The first to come aboard were Jack Aubrey and Stephen Maturin; they were received by the captain at the head of his officers in some style, for the Company possessed, or at least arrogated to itself, a particular status, and its ships adopted many of the ways of the Royal Navy. There were sensible reasons for some of these—the chequered gun-ports, for instance, and the general appearance of regularity had persuaded many an enemy cruiser that he had to do with a man-of-war and that he had better look elsewhere—but there were many little pretensions that vexed the real Navy, and King's officers aboard a Company ship were apt to look about them with a carping eye. In this case a critic could have found fault straight away: in spite of the black side-boys in their white gloves, the reception was incorrect—that vague huddle of figures would never have done aboard the Superb, for example, in which Jack had dined, and whose hospitality was still ringing in his head, although he could walk straight. Furthermore, he was conscious of a huge grin from the midst of that same huddle, a kind of half-determined nodding and becking, a bashfulness accompanied by familiarity that brought a hint of stiffness into his expression. He spoke with particular civility to Captain Spottiswood, who privately damned him for his condescension, and then turning he recognized the stare.

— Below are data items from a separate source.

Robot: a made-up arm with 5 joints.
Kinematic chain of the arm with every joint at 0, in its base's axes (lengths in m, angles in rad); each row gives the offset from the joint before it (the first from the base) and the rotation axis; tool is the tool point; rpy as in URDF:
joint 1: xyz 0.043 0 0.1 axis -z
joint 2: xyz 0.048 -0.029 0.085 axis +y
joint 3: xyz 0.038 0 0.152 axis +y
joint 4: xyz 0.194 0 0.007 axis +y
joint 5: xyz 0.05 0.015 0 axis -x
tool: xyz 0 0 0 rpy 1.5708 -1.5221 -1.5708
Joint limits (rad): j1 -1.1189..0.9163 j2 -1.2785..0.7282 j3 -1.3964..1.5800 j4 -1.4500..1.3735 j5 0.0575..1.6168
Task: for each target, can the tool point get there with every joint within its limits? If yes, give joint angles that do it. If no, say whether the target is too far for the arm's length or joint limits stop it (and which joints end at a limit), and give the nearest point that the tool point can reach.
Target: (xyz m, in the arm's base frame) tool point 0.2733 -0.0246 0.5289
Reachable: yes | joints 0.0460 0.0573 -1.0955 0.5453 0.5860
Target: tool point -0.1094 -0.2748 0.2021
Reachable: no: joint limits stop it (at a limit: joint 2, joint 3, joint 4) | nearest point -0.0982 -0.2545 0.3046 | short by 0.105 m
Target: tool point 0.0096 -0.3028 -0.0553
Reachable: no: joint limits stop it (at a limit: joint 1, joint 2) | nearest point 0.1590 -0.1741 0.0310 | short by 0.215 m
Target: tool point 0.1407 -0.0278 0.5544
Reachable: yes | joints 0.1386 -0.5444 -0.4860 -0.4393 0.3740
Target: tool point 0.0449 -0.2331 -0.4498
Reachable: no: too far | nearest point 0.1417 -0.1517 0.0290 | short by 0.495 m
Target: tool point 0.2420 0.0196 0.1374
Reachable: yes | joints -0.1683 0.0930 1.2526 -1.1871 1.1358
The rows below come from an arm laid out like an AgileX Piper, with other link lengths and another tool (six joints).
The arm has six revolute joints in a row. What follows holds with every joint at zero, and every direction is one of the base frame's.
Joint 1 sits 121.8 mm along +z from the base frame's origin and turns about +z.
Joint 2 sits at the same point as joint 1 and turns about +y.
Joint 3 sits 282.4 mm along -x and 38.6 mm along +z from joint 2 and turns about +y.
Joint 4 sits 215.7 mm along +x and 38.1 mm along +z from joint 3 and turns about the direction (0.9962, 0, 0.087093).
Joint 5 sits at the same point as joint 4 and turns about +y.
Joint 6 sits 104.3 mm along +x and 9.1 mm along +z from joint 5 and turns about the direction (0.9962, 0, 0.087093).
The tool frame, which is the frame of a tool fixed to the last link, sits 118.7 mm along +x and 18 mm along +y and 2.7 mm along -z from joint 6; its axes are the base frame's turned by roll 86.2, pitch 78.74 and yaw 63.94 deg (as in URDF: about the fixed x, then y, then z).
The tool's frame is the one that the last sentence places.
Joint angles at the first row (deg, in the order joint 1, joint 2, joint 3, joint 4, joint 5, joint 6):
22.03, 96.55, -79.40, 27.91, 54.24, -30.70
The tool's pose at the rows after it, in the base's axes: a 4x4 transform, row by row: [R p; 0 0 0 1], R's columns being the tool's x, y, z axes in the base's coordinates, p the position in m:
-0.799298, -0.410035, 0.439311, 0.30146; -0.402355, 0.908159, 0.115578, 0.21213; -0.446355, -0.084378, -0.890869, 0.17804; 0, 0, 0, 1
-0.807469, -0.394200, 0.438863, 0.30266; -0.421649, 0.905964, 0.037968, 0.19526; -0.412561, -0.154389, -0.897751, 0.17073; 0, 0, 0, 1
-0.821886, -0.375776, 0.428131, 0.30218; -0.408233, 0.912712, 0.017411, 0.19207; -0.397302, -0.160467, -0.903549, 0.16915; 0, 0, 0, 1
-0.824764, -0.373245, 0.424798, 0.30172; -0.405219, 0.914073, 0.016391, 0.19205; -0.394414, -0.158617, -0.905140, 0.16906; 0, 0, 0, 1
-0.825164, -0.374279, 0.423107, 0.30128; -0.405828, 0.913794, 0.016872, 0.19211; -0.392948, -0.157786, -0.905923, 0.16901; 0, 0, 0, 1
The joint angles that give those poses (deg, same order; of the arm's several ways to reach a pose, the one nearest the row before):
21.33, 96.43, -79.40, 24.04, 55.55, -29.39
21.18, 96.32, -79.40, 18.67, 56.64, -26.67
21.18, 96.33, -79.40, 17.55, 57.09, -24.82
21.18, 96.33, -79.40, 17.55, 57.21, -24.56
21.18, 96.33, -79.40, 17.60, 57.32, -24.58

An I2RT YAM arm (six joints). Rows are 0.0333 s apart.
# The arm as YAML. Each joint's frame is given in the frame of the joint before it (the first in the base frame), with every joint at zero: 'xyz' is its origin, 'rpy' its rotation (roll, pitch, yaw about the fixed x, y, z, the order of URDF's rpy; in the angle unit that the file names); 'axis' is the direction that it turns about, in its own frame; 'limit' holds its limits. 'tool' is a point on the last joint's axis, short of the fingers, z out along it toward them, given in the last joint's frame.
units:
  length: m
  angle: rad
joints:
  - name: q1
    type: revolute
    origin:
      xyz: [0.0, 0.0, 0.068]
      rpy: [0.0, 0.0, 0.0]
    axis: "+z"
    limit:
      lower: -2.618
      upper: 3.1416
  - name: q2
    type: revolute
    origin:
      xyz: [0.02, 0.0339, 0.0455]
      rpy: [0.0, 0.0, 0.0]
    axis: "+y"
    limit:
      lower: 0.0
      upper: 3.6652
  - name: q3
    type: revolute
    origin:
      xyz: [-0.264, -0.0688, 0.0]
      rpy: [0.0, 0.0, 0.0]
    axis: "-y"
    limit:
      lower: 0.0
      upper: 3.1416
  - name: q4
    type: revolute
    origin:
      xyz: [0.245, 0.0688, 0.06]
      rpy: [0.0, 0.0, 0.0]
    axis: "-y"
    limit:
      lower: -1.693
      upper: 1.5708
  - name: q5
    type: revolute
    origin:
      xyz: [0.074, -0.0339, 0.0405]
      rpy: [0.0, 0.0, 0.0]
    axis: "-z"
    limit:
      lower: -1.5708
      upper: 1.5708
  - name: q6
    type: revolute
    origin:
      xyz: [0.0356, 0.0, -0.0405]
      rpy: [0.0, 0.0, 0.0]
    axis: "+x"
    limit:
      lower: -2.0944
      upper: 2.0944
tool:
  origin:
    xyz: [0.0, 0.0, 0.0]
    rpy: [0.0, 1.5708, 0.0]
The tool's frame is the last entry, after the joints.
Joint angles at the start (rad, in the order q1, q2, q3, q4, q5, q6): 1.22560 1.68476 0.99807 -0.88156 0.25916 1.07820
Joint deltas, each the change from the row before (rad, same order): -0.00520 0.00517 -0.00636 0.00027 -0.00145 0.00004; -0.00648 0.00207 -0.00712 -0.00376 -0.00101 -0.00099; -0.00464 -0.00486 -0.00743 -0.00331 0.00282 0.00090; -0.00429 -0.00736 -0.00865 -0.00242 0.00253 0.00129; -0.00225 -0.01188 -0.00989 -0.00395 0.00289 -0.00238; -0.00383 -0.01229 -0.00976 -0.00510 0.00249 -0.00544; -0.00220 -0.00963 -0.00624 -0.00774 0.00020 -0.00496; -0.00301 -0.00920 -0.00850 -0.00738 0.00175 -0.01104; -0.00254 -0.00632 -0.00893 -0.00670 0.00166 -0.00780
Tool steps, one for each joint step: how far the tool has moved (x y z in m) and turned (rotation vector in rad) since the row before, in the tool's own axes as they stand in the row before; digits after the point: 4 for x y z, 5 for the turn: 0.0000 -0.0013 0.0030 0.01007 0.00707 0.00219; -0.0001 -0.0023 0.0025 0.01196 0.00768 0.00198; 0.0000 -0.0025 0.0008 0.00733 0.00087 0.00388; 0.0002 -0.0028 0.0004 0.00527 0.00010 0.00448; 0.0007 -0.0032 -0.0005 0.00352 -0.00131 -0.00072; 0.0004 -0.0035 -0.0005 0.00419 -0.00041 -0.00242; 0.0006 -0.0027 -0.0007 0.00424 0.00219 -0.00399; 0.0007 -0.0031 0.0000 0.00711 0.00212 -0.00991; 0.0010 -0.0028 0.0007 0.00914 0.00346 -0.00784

'Why, Pullings!' he cried, all his ill-humour—a very slight ill-humour in any case—vanishing at once and the hard lines of his face dissolving into a delighted smile. 'How happy I am to see you! How do you do? How are you coming along, eh? Eh?'
'And this is our supercargo, Mr Jennings,' said Captain Spottiswood, not best pleased at having his regular sequence changed. 'Mr Bates. Mr Wand. Mr Pullings you
already know, I see.'
'We were shipmates,' said Jack, shaking Pullings's hand with a force in direct proportion to his affection for the young man, a former master's mate and acting-lieutenant in the Sophie, who was now beaming over his shoulder at Dr Maturin.

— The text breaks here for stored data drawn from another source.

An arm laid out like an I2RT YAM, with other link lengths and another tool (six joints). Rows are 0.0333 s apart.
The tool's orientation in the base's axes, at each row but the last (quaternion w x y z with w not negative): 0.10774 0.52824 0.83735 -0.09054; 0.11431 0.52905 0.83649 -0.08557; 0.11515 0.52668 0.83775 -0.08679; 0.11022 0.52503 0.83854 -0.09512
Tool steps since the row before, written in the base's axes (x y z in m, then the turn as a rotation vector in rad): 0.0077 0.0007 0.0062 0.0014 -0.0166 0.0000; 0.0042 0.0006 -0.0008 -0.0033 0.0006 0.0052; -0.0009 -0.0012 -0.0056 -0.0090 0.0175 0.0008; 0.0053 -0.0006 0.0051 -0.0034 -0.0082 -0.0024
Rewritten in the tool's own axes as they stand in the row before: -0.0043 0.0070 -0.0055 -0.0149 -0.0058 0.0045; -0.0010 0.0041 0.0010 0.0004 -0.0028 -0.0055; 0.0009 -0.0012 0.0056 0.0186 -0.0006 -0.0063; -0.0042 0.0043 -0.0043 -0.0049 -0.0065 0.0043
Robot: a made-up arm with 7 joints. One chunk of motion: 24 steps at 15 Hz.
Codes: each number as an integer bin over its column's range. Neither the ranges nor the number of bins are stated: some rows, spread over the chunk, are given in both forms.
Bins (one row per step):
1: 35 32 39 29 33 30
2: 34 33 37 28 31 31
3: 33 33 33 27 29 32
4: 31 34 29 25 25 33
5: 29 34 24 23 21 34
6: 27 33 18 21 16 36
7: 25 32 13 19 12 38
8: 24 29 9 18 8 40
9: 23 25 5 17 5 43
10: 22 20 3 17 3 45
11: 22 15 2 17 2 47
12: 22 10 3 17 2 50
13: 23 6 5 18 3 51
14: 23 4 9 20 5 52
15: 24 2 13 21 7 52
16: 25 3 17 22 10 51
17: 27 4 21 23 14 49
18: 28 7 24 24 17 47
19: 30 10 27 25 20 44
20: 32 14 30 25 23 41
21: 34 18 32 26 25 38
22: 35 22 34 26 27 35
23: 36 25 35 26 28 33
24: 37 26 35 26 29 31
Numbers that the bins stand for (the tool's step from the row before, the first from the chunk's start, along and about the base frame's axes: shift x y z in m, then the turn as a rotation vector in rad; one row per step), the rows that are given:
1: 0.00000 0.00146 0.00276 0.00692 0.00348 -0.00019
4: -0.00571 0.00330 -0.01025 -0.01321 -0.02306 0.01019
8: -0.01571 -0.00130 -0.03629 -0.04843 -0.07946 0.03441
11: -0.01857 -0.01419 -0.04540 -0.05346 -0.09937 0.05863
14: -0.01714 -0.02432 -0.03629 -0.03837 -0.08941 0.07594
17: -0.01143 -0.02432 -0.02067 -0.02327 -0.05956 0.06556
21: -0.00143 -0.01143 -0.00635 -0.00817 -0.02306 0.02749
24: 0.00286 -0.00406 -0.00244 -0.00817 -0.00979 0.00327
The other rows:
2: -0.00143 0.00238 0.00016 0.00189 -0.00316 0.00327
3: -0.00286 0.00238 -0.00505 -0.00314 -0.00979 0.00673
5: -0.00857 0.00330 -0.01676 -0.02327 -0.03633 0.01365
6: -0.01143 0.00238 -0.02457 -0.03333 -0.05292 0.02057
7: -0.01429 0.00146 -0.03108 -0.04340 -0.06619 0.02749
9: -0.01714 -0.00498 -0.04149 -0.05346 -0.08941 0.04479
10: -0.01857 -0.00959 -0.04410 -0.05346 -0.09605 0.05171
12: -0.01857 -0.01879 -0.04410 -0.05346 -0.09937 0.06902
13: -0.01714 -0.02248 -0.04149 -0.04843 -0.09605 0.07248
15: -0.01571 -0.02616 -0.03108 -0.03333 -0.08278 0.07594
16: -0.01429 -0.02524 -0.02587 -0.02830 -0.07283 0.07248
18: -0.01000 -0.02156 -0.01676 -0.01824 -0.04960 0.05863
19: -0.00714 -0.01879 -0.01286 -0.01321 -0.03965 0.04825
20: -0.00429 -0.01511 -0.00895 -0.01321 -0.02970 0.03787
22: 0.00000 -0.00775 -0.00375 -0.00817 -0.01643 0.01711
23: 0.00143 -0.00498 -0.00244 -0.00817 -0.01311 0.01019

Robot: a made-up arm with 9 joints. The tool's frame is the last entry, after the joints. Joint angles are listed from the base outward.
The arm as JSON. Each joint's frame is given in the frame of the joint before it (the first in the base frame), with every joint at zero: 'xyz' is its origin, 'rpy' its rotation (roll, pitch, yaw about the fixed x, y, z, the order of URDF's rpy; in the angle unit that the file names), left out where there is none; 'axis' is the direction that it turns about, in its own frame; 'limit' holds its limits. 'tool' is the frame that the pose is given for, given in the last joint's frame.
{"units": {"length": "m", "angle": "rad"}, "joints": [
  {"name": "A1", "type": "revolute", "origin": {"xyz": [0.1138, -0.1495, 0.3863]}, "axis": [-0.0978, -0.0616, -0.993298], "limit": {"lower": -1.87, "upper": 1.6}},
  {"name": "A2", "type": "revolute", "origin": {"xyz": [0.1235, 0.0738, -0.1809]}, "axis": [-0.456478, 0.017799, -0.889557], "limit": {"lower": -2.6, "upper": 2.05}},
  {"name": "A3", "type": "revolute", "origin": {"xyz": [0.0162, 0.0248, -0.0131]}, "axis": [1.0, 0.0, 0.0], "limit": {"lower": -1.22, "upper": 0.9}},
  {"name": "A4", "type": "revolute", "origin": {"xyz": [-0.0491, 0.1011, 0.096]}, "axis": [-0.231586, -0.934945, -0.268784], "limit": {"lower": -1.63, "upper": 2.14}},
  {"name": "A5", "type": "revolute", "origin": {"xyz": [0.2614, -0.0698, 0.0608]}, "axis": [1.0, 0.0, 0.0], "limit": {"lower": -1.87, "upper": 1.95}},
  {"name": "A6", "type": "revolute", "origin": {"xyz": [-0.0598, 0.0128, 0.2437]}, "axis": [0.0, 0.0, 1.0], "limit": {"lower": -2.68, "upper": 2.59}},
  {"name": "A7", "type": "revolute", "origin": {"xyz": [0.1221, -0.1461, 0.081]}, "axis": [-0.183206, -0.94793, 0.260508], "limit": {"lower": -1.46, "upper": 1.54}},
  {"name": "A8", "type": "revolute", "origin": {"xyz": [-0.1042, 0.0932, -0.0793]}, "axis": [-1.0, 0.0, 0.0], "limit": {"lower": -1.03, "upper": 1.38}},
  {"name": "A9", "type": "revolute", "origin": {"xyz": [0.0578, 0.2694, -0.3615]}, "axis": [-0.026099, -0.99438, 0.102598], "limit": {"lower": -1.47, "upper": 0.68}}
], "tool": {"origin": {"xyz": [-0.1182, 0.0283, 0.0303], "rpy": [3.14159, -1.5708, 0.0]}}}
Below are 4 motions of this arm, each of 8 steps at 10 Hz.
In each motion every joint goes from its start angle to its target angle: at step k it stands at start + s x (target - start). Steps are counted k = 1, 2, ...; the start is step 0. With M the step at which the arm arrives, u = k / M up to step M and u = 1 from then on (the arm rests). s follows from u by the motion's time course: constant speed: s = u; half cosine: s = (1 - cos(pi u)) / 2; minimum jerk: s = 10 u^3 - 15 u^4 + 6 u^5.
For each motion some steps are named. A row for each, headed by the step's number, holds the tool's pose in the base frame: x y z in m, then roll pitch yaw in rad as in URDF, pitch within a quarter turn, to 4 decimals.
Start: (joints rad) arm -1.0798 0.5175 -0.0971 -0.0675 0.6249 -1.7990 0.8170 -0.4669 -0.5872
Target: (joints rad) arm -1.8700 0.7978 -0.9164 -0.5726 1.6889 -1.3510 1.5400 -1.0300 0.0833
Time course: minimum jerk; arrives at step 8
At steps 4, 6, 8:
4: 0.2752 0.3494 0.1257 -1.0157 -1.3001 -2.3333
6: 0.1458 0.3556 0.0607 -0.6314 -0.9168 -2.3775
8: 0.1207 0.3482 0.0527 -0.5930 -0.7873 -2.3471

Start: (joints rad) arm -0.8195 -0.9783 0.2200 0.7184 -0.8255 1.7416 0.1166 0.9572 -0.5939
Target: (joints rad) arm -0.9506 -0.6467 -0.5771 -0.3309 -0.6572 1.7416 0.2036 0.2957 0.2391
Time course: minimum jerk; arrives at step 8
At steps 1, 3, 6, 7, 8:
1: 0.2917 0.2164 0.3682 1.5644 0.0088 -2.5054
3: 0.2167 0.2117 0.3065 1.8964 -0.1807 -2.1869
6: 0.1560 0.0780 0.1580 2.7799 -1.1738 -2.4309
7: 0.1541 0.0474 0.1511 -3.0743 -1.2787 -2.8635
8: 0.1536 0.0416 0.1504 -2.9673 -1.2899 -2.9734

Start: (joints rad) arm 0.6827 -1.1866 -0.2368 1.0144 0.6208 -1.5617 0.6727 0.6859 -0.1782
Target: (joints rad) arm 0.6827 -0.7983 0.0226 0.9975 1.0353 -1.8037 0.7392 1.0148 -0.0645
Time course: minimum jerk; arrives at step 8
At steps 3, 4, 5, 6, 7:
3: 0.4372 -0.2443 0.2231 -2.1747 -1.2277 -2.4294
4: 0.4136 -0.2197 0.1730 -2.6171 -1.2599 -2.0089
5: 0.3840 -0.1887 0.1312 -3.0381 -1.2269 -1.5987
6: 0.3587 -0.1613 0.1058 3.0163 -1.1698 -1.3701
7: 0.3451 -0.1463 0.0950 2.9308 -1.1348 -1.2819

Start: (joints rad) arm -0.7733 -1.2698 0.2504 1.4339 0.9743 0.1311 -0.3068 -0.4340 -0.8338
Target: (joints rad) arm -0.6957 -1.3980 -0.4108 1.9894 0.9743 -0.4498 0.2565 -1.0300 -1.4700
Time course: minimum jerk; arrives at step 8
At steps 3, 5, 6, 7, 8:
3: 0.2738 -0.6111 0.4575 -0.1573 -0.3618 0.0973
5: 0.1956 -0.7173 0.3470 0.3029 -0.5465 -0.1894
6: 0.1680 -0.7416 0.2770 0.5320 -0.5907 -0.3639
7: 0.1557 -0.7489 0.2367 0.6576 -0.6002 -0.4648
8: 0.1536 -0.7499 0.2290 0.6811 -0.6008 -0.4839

The Lord Nelson had never been a happy or a fortunate ship, but within an hour of taking her passengers on board a brisk Levanter sprang up to carry her right out through the strong current of the Gut and into the full Atlantic; and poor Captain Spottiswood, in the innocence of his heart, reckoned this a great stroke of luck—a good omen at last, perhaps. She was not a very comely ship, either, nor much of a sailer: comfortable for the passengers, roomy for her cargo, certainly; but crank, slow in stays, and near the end of her useful life. This was, in fact, to be her last voyage, and even for her trip in 1801 the underwriters had insisted upon an extra thirty shillings per cent.

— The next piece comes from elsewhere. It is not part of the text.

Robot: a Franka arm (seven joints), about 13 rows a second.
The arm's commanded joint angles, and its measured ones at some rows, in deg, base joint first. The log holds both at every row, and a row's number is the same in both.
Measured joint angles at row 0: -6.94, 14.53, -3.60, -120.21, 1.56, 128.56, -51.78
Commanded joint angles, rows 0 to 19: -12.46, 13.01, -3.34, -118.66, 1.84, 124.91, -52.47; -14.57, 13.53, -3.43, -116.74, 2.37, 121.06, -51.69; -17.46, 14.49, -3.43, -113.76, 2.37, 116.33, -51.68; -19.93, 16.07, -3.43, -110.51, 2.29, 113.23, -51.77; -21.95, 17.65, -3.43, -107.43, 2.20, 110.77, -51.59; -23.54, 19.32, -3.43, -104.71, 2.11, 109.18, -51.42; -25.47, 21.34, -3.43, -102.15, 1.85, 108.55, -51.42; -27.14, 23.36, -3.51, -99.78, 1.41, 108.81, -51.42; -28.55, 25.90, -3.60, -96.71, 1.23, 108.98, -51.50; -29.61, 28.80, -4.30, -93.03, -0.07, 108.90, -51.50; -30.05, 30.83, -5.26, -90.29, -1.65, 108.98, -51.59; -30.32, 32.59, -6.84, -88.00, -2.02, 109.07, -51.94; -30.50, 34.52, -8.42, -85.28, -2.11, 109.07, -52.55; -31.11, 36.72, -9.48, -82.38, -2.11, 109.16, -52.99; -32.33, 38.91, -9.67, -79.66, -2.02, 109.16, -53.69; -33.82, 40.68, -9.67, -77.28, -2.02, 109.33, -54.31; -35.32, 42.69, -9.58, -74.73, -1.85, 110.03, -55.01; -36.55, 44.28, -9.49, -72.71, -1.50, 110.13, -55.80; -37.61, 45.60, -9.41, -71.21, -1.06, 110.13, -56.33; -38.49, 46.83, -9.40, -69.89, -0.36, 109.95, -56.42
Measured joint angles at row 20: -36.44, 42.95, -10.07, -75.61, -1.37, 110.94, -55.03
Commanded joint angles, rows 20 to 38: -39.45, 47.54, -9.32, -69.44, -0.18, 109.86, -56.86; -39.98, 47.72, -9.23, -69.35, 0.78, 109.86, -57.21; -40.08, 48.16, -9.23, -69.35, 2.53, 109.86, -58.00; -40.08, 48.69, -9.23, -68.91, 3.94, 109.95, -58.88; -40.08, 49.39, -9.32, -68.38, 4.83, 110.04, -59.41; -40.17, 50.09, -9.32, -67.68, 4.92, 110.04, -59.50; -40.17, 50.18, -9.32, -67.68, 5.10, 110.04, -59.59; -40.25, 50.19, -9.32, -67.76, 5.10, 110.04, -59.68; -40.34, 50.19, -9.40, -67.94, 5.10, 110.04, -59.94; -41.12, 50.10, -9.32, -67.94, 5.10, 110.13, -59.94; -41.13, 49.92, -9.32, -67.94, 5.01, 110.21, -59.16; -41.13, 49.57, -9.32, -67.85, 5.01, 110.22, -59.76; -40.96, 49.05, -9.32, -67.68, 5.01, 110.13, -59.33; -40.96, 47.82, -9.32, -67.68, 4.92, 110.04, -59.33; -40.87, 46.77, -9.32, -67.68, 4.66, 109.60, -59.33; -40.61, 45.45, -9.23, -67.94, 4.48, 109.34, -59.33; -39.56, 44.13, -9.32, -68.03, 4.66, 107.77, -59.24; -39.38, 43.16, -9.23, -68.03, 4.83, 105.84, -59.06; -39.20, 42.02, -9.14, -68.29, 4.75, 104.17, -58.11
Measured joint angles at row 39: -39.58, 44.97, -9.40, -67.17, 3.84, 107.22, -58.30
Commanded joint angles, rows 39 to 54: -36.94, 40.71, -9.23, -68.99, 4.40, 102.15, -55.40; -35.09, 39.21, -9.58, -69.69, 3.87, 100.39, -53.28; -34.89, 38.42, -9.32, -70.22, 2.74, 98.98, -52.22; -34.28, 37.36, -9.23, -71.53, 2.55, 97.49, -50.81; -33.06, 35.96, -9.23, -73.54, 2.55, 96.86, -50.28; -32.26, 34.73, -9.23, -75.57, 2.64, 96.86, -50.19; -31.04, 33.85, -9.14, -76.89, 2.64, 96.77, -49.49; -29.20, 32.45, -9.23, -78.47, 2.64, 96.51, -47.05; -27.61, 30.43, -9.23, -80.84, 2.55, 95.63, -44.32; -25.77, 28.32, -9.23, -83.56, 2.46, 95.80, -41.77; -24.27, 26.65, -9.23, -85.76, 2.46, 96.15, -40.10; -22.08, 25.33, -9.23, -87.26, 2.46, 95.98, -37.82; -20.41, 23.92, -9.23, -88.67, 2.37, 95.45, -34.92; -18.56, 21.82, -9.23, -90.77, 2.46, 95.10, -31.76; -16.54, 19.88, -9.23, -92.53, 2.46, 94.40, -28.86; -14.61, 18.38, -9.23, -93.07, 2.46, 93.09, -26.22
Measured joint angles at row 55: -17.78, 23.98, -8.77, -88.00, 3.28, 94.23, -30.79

It also happened that she was the first Indiaman Jack had ever sailed in, and as he walked about with Pullings during his watch below he gazed with astonishment at the general lumber of the deck and at the casks and water-butts lashed between the guns. Twenty eighteen-pounders and six twelves: an imposing show of force for a merchantman. 'And how many people have you aboard?' he asked.